What is required> Could you print exactly the lines of the listing below, starting at the line that has "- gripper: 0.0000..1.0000" and ending at the line that has "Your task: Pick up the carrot", and only those lines?

Material shown>

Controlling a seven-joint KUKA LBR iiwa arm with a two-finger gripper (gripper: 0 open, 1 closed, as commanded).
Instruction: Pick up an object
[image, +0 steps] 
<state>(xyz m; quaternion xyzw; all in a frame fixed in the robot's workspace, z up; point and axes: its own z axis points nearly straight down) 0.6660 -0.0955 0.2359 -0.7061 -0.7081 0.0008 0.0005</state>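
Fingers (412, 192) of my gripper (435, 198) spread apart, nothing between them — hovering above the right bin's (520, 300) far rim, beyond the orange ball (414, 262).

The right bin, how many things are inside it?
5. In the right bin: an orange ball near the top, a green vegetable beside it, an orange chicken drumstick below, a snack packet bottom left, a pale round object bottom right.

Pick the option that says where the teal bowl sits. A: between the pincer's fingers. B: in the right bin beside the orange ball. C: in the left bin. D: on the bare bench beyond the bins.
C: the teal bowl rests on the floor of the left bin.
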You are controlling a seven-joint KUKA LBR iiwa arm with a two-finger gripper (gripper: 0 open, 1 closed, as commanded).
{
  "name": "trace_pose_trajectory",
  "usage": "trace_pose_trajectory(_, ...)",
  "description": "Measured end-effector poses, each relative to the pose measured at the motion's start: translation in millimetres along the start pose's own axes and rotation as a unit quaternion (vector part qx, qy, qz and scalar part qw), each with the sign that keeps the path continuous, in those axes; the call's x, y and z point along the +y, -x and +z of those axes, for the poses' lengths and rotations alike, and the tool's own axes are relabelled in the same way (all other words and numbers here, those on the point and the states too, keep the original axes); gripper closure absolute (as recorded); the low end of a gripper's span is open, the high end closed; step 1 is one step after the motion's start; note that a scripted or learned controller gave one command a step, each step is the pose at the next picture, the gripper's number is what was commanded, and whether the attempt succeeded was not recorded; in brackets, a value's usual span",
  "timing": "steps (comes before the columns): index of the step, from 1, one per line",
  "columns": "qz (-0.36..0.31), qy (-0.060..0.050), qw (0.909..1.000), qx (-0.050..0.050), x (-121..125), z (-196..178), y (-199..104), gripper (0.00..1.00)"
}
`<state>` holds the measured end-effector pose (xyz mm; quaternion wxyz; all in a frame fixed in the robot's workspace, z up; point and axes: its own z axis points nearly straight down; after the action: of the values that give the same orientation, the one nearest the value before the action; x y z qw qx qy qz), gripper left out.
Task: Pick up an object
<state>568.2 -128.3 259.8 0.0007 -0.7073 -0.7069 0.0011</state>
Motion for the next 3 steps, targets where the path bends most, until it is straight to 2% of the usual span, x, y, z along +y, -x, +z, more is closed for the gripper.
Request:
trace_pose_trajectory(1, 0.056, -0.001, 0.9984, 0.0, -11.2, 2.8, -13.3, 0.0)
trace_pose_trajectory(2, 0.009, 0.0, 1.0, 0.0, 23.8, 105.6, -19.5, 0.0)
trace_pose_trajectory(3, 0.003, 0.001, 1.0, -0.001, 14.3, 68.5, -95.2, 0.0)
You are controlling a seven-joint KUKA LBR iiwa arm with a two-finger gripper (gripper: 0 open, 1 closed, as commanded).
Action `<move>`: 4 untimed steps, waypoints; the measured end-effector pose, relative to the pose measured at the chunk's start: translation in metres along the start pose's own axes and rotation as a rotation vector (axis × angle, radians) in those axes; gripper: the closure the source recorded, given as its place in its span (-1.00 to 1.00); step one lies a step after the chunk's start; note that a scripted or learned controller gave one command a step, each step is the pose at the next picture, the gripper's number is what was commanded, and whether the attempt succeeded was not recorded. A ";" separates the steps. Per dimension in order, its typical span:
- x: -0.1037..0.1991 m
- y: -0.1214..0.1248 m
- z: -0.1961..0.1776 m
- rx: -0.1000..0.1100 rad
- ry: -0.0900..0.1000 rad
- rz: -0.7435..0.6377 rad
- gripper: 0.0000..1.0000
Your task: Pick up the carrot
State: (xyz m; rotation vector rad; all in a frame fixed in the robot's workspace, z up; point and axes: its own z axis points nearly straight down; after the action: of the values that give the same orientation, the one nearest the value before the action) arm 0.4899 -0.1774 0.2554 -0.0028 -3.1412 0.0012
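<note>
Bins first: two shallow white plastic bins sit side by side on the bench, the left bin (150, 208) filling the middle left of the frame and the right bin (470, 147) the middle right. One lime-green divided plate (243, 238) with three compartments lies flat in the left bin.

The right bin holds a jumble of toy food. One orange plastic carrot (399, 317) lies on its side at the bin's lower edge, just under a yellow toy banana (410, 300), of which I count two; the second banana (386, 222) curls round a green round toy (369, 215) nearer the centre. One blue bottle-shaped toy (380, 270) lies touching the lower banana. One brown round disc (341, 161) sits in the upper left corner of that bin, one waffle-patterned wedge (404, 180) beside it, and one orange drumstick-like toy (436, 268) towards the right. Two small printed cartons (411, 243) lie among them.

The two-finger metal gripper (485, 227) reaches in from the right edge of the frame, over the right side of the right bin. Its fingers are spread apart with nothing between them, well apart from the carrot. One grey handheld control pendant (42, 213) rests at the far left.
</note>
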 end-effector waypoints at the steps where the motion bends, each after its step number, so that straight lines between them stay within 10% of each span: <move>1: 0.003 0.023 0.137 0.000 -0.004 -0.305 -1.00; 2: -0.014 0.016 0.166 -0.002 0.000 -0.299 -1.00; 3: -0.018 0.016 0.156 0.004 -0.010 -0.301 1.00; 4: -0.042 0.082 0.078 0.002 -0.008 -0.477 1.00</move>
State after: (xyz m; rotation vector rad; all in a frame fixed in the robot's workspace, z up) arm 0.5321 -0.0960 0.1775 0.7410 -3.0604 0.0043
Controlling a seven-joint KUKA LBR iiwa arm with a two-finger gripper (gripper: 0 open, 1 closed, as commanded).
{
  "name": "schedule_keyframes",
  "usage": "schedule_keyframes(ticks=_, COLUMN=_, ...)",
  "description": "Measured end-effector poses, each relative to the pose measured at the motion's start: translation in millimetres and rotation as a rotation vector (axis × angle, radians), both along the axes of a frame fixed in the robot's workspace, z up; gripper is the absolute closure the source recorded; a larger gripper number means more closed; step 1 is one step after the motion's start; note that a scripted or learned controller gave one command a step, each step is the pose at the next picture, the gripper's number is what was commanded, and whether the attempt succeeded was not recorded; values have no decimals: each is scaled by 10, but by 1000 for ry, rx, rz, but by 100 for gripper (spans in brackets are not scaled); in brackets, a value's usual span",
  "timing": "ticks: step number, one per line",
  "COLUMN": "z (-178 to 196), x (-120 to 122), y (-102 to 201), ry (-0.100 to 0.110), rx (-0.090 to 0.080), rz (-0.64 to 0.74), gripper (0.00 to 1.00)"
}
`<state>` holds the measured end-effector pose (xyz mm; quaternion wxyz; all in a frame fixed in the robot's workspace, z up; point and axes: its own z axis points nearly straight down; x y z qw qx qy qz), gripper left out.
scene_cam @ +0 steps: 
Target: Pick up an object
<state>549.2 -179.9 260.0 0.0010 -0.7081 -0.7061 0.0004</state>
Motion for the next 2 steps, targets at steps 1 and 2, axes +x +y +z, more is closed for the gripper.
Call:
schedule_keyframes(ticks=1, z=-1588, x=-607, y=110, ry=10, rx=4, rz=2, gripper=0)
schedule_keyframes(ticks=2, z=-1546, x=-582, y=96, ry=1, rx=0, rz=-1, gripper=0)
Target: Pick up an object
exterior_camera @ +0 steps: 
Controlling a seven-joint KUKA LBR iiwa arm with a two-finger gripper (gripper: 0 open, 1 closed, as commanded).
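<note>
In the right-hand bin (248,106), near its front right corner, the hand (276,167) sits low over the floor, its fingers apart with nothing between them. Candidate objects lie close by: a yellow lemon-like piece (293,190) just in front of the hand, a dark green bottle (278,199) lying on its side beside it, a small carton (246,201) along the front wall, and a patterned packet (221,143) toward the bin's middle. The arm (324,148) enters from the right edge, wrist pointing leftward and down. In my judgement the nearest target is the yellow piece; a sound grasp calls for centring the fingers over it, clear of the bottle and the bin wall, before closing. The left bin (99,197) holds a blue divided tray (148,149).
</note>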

Task output>
- gripper: 0.0000..1.0000
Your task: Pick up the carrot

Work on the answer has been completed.